* Task requirements *
Nothing but an exact copy of the listing should appear in the response.

··· Recorded data ···

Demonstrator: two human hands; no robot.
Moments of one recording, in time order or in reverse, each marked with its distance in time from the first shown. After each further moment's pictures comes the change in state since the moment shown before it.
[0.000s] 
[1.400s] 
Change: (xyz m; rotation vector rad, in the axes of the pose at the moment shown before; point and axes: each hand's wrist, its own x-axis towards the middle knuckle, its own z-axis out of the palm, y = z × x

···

* Answer for the task *
Demonstrator: two human hands; no robot.
Moments of one recording, in time order or in reverse, each marked with its distance in time from the first shown. After each further moment's pictures comes the change in state since the moment shown before it.
[0.000s] 
[1.400s] 
Change: (xyz m; rotation vector rad, in the axes of the pose at the moment shown before; point and axes: each hand's wrist, its own x-axis towards the middle knuckle, its own z-axis out of the palm, y = z × x

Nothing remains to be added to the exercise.